Bear Arms Against A Fierce Opponent
Colorectal cancer is the third most common cancer and is the second deadliest one in the United States. The disease forms precancerous and cancerous polyps in the colon and rectum. A colonoscopy is a screening exam used to detect polyps. If caught early, the polyps can be removed, improving survival rates substantially. A colonoscopy can reduce the average person's risk of dying from colon cancer by 60 percent.

MD Anderson experts suggest that people start screening for the disease at age 50.

"As a person ages, the probability that he or she will develop colorectal cancer greatly increases," said Cathy Eng, M.D., associate professor in the Department of Gastrointestinal Medical Oncology at MD Anderson. "Although we recommend that people 50 and over are screened to prevent this disease from developing, only half of the population in this age group is screened regularly."

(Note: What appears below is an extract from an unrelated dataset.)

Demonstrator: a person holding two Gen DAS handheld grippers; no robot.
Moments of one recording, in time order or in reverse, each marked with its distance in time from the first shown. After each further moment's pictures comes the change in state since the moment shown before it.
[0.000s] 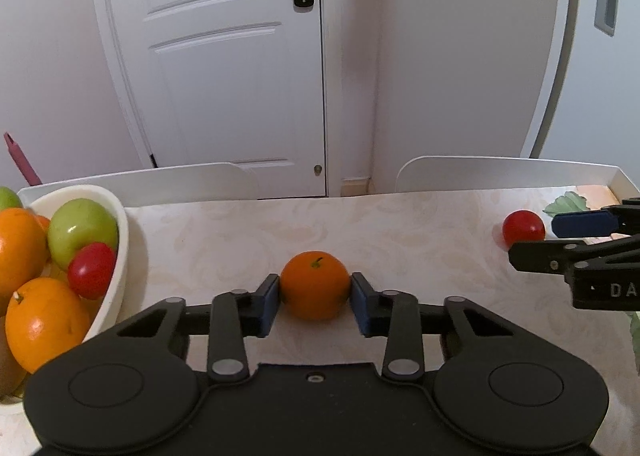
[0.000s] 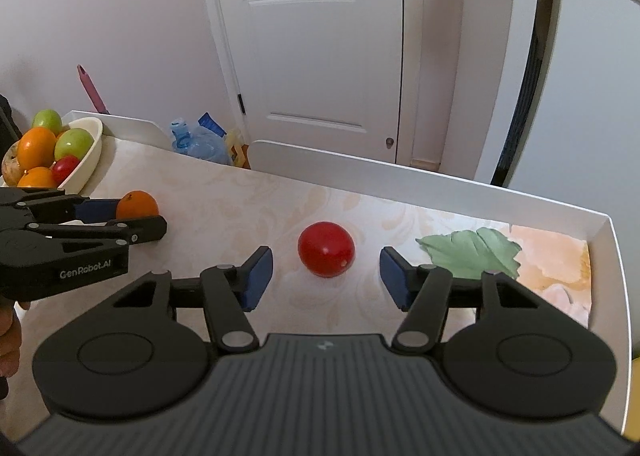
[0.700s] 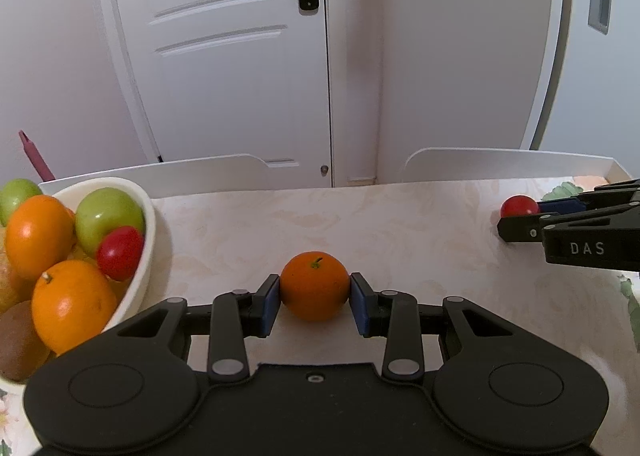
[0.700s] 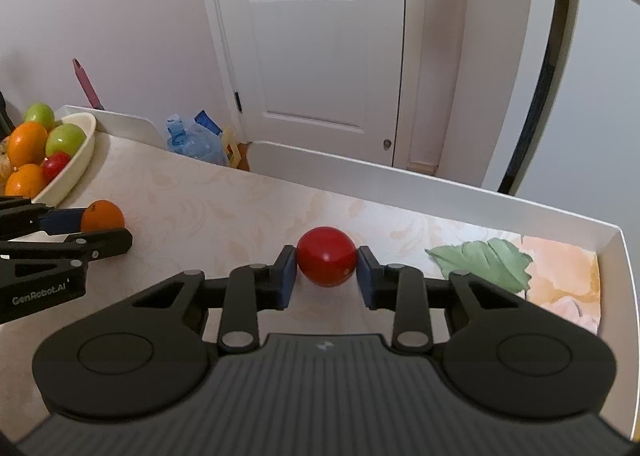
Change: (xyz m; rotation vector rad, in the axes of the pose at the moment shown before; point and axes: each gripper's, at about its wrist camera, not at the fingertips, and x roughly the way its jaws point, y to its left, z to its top) left arm -0.015 0.005 -0.005 -0.002 -0.010 0.016; right arm 0.007 0.008 0.003 -0.020 -0.006 -0.016
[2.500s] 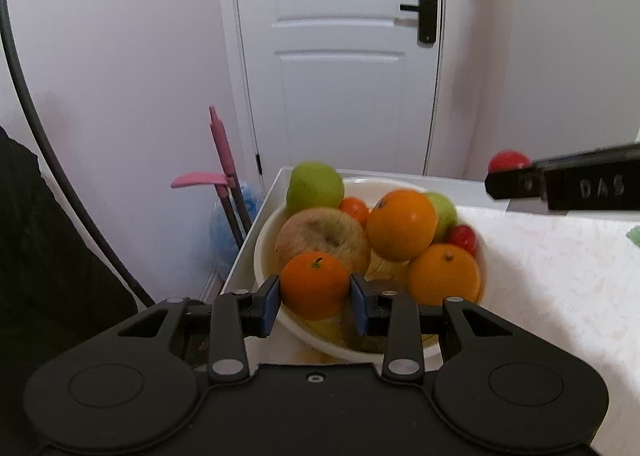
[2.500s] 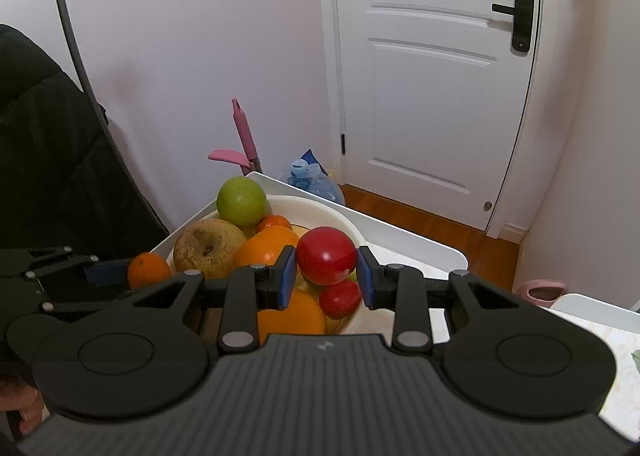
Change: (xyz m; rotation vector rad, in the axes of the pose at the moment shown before) left arm -0.099 0.213 -0.027 -0.129 -0.024 0.127; right arm -0.025 0.253 0.088 -0.106 -0.082 0.151
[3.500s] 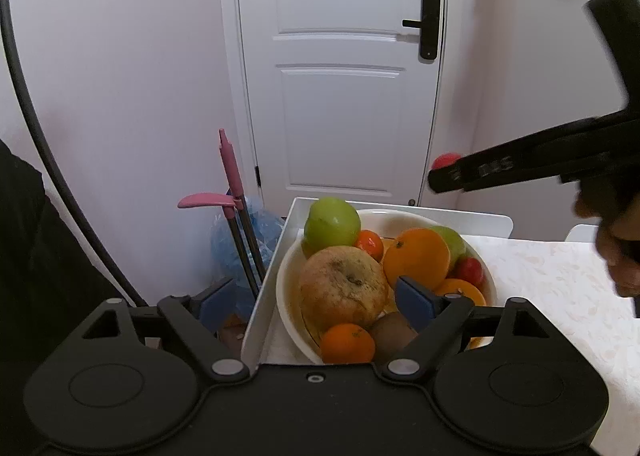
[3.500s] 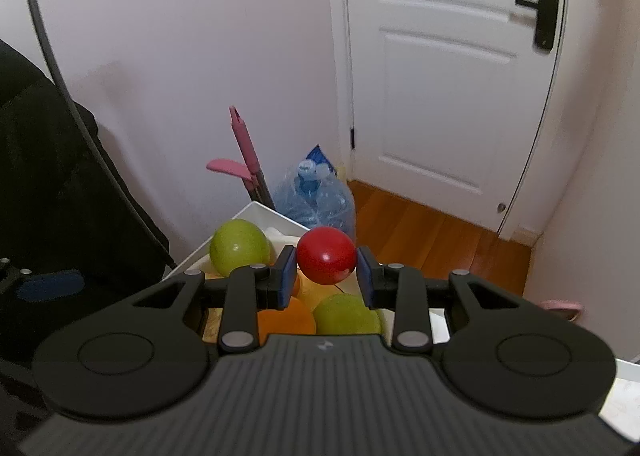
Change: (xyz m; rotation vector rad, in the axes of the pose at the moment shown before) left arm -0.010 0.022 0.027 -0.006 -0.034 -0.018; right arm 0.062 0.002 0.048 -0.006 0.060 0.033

Eng, a medical oncologist, has been in the trenches of the battle against colorectal cancer for more than eight years. She emphasizes the necessity of living a healthy lifestyle and the benefits of early detection. "It's important to stop the cancer before it develops. The more advanced your cancer is, the greater the treatment, side effects and chances for not surviving this disease."

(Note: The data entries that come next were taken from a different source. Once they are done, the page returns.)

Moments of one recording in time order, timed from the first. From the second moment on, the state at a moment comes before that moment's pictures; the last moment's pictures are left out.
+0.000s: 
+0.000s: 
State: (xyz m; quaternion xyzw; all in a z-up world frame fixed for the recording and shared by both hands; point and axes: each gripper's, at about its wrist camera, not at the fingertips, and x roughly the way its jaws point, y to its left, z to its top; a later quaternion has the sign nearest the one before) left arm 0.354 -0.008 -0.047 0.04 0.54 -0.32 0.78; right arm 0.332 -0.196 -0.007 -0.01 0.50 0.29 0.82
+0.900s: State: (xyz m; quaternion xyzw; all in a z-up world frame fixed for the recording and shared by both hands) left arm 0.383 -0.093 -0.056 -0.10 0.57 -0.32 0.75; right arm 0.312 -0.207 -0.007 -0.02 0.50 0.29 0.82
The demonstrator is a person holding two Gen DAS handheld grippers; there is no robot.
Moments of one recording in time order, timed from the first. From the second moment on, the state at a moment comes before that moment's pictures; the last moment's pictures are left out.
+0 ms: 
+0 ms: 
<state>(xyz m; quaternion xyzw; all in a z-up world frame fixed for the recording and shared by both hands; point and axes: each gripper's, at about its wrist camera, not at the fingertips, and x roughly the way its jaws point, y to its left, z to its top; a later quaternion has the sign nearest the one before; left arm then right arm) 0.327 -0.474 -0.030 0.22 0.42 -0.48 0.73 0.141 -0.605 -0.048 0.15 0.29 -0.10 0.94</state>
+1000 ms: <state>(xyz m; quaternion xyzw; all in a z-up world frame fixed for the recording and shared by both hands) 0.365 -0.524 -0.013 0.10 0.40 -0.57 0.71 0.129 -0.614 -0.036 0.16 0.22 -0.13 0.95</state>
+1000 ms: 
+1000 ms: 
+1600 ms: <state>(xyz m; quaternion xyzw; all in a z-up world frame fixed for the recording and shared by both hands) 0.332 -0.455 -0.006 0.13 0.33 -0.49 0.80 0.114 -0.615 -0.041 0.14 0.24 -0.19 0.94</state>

She also states while an active lifestyle and a diet rich in fruit and vegetables are important, there are other factors that will increase the risk for developing colorectal cancer, including:

  • a family history of the disease
  • a personal history of inflammatory bowel disease
  • inherited syndromes.

Eng advises those at increased risk to follow MD Anderson's recommended cancer screening guidelines to guard against developing the disease.

Eng, is one of the lead organizers for MD Anderson's annual SCOPE (Sprint for Colorectal Oncology Prevention and Education) Run - a competitive chip-timed race in support of colorectal cancer survivors.

"The most common response from patients when they've been diagnosed with colorectal cancer is that they regret they didn't have a colonoscopy earlier," said Eng. "Similar to preparing for extreme winter weather with heavy coats, extra vitamins and warm fluids, arm the body against colorectal cancer."

MD Anderson's Battleground Services
MD Anderson has long been the leader in multidisciplinary treatment for cancer patients and is fast becoming a leader in prevention. In addition to ground-breaking research and discoveries, the institution provides an array of resources and tools to help prevent and detect cancer.

The Cancer Prevention Center offers screenings for colorectal cancer and other cancers. The center offers the option for either the traditional colonoscopy that uses a lighted probe, or the virtual colonoscopy that uses a CT Scan - a three-dimensional x-ray - to examine the colon.